# DIRECTIONS
Please copy each line below that contains the string "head".

-------- STUDY MATERIAL

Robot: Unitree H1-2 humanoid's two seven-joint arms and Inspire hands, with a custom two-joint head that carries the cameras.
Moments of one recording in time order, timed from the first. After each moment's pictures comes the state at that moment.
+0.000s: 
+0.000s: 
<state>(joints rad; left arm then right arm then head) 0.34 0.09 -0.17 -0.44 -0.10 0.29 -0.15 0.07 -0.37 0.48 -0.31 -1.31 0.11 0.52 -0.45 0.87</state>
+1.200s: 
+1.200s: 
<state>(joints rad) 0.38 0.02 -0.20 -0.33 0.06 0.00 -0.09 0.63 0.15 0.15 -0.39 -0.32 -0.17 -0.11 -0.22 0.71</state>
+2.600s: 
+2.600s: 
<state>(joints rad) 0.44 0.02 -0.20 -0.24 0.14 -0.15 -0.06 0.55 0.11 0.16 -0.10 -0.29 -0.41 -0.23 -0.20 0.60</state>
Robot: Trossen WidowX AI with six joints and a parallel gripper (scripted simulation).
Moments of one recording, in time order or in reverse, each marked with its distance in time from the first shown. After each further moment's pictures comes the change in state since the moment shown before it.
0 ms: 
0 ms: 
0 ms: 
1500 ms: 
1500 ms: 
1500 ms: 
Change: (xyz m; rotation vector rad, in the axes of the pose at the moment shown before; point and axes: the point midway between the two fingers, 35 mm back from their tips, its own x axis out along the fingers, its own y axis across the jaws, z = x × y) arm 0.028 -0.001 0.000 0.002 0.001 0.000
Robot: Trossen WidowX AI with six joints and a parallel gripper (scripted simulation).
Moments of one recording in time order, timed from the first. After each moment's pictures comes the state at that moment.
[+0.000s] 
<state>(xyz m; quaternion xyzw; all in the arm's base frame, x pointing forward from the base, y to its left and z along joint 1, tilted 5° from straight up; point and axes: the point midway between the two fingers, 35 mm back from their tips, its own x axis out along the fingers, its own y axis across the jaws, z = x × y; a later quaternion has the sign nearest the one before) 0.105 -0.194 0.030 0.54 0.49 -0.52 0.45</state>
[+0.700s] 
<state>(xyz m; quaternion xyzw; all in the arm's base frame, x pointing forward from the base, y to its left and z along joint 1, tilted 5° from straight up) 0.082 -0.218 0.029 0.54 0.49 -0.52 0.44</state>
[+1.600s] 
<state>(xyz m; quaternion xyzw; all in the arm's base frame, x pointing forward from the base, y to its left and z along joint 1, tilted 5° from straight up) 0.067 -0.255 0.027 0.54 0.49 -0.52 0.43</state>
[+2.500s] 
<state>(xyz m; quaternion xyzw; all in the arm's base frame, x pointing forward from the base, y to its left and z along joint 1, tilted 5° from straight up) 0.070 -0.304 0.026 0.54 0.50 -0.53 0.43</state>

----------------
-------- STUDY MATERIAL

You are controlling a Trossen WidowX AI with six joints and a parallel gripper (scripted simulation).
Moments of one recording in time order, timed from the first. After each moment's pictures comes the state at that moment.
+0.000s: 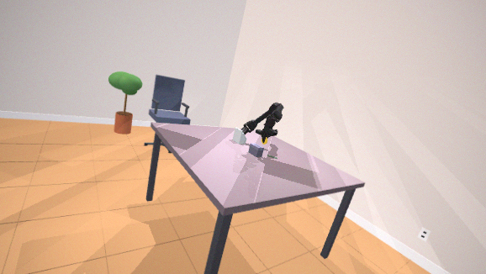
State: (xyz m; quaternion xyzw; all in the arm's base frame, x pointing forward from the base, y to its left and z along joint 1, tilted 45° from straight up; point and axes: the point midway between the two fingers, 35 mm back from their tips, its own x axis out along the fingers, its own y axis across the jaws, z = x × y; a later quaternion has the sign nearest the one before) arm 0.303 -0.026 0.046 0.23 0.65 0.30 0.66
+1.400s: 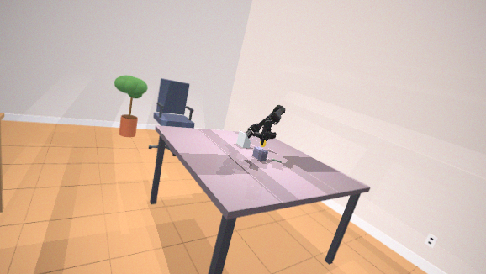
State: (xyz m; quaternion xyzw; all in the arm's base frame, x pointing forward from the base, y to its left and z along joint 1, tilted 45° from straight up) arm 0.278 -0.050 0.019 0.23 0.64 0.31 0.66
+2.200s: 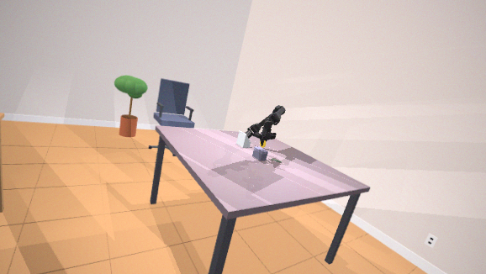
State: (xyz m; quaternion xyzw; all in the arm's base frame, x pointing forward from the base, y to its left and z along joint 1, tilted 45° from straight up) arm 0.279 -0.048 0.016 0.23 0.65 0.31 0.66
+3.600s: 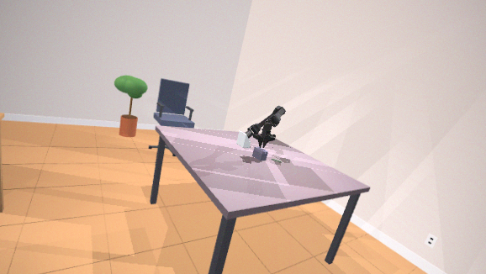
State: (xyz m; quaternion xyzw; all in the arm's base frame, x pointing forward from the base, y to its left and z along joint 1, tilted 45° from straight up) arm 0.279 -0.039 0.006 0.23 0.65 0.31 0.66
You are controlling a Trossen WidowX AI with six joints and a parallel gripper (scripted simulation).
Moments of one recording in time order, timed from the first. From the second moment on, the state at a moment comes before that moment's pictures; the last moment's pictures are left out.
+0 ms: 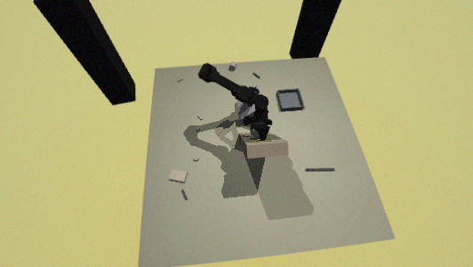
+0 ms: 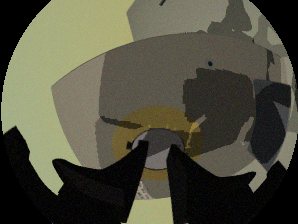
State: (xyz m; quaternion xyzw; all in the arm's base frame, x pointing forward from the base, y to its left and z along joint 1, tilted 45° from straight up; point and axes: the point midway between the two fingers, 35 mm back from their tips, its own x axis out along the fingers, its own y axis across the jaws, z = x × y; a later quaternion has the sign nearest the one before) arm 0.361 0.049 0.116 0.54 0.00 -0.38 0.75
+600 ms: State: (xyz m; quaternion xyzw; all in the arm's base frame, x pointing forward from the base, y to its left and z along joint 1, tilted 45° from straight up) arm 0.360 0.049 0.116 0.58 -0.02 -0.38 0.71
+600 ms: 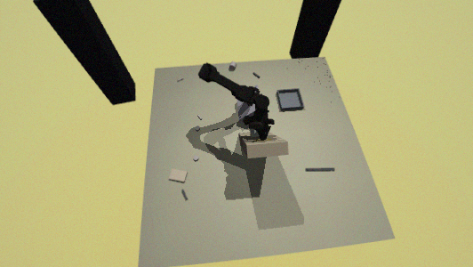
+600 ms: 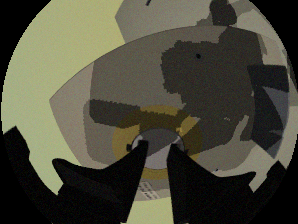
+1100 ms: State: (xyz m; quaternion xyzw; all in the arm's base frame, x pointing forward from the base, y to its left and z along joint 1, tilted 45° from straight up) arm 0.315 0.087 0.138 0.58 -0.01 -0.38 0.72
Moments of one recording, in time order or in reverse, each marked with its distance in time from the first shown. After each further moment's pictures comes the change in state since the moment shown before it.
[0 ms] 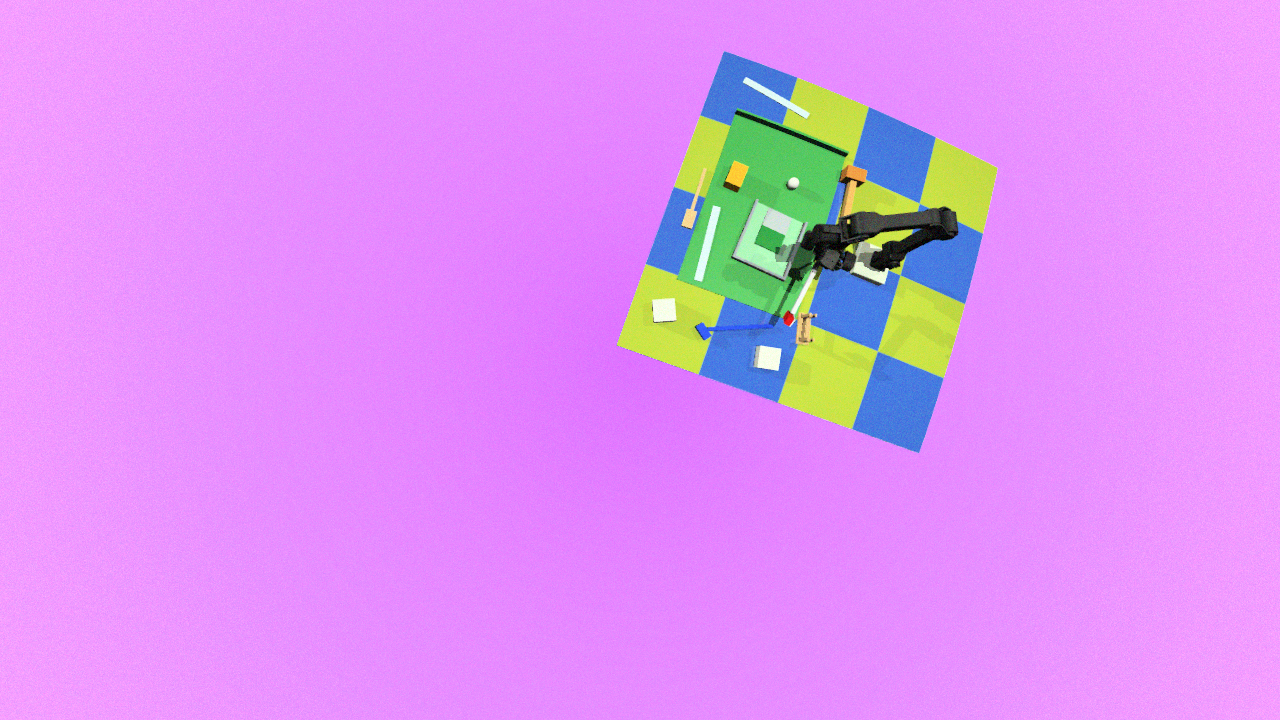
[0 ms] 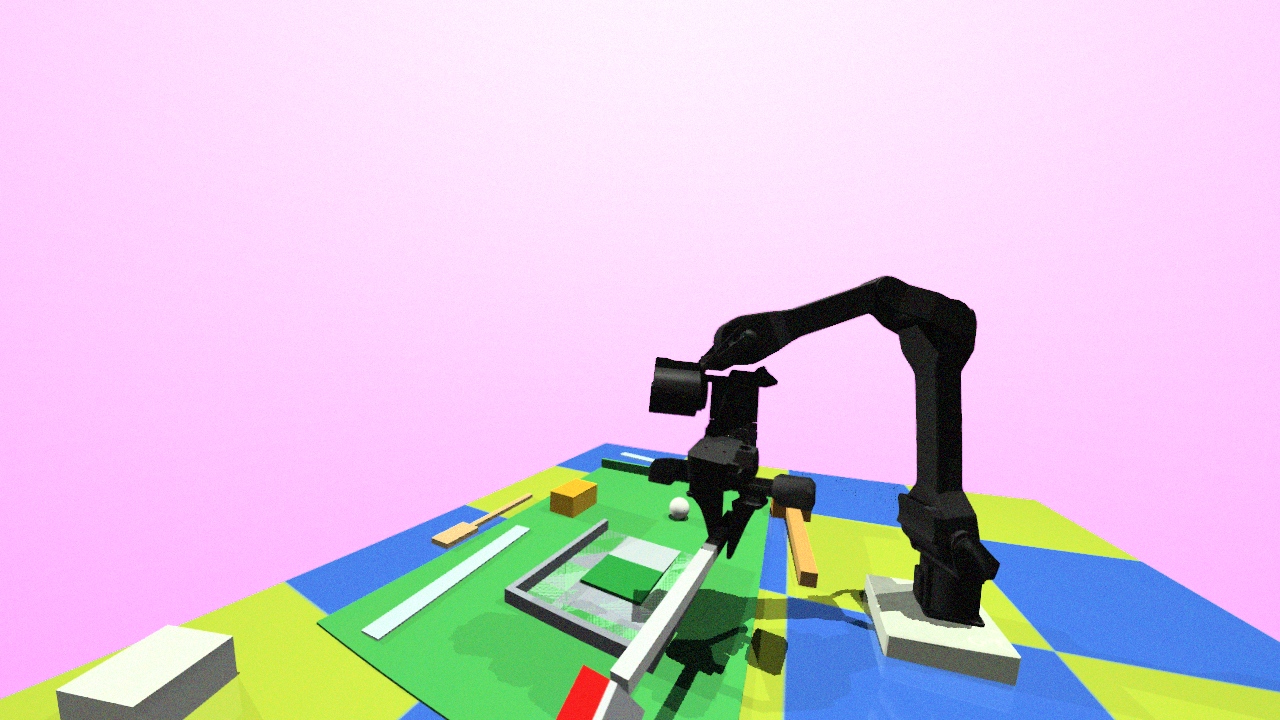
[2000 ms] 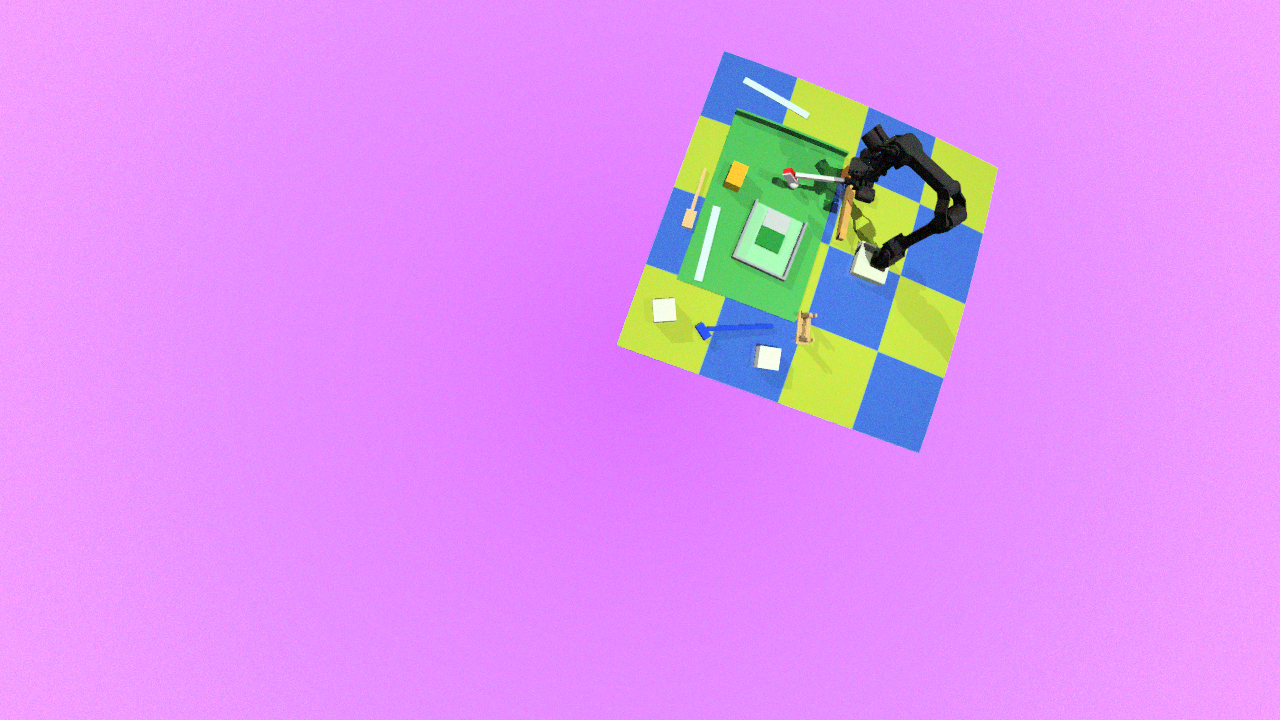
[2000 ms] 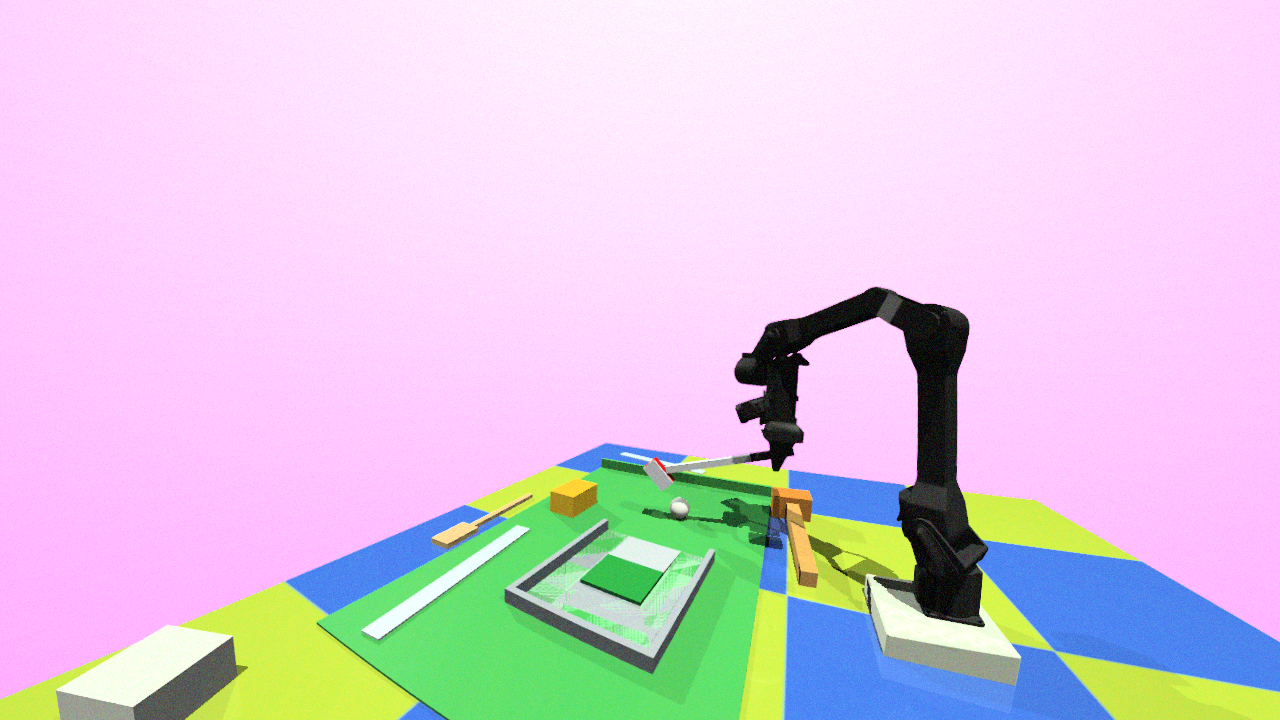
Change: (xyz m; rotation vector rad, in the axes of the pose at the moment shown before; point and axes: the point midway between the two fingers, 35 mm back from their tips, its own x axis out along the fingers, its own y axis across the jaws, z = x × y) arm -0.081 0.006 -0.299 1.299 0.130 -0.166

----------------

# WRITTEN REPLY
Robot: Unitree H1-2 humanoid's two seven-joint arms and Inspire hands, with a custom two-joint head that carries the cameras.
<state>(joints rad; left arm then right arm then head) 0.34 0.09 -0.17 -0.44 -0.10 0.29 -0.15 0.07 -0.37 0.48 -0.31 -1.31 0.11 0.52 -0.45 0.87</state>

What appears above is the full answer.